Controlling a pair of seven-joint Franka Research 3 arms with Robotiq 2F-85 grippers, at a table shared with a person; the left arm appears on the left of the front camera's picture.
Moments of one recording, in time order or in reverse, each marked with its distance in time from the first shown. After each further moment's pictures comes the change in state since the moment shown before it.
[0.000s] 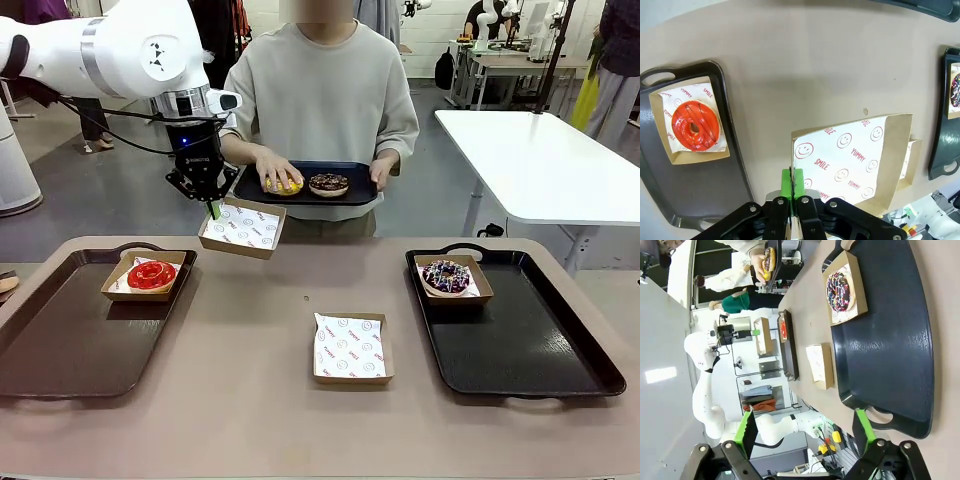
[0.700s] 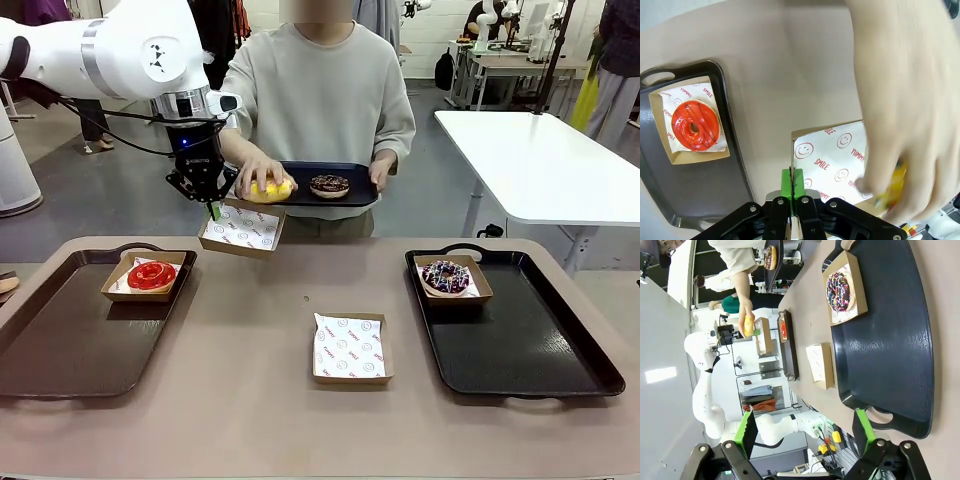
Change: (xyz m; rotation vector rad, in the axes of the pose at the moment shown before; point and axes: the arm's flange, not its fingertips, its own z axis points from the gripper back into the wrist) left arm 0.000 0.000 0.000 0.000 0.001 0.000; right arm 0.000 0.000 0.000 0.000 0.000 0.000
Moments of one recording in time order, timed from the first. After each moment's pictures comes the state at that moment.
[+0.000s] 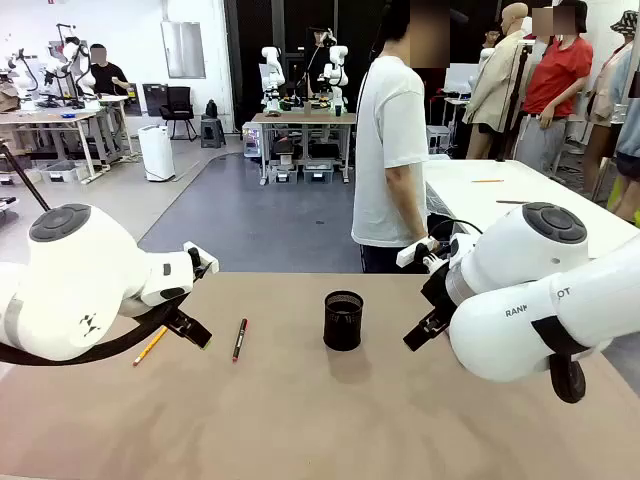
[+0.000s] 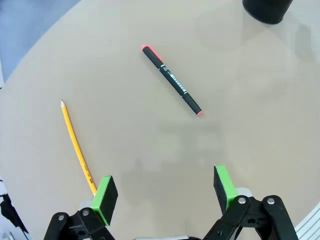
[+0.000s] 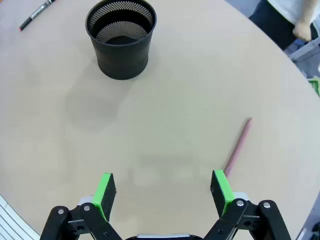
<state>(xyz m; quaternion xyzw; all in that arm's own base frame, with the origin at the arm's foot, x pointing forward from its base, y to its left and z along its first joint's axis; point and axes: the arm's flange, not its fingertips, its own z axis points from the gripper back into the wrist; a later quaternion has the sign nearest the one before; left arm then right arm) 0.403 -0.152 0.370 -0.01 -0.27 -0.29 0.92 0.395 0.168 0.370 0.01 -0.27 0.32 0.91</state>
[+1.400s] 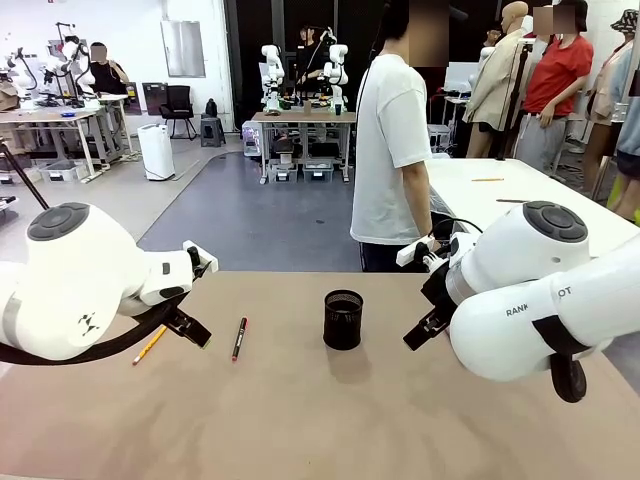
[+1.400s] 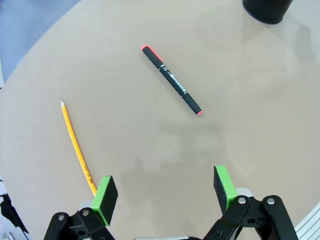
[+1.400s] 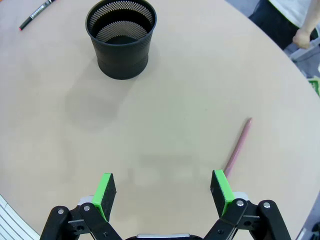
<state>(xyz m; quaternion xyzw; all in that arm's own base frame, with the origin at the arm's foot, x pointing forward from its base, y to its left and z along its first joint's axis) 0.403 -0.152 0.370 -0.01 -0.27 -0.29 0.92 0.395 0.168 0.370 0.01 -0.27 0.32 0.91</state>
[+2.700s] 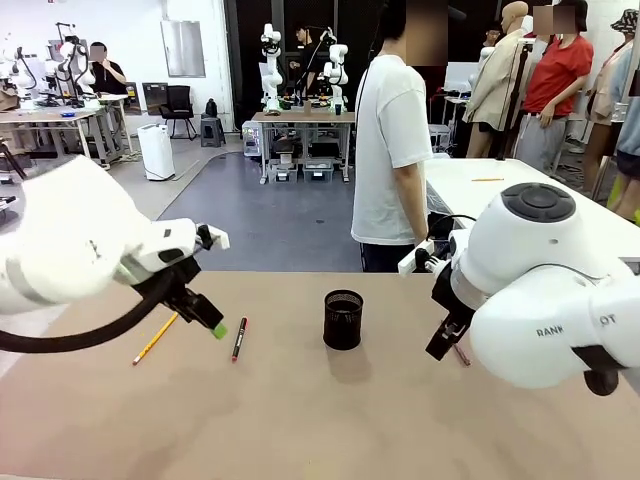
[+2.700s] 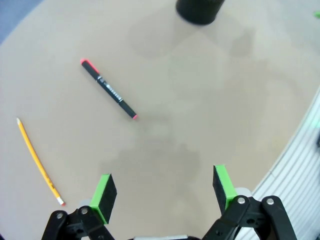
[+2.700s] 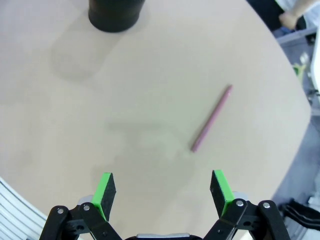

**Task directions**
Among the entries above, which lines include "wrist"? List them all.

**Task solution**
Change: (xyz m; rotation vector rad, in the axes of the pose at the moment shown before; point and axes: the arm's flange, not its fingertips, its own z axis points from the gripper back into the wrist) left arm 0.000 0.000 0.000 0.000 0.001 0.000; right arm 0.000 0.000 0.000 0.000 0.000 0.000
<state>(xyz m; quaternion xyzw; all in that arm's own base frame, with the origin at the arm's foot, x pointing forward from its base, y to its left and z along its first joint's axis; point and axes: the arm's flange, not its fingertips, its own z axis points from the gripper back into the wrist; a later quaternion has the sign nearest the one before; left arm then right arm) 0.403 -0.152 0.370 -0.01 -0.27 -0.29 0.92 0.395 0.168 0.370 0.01 -0.27 0.32 0.91</state>

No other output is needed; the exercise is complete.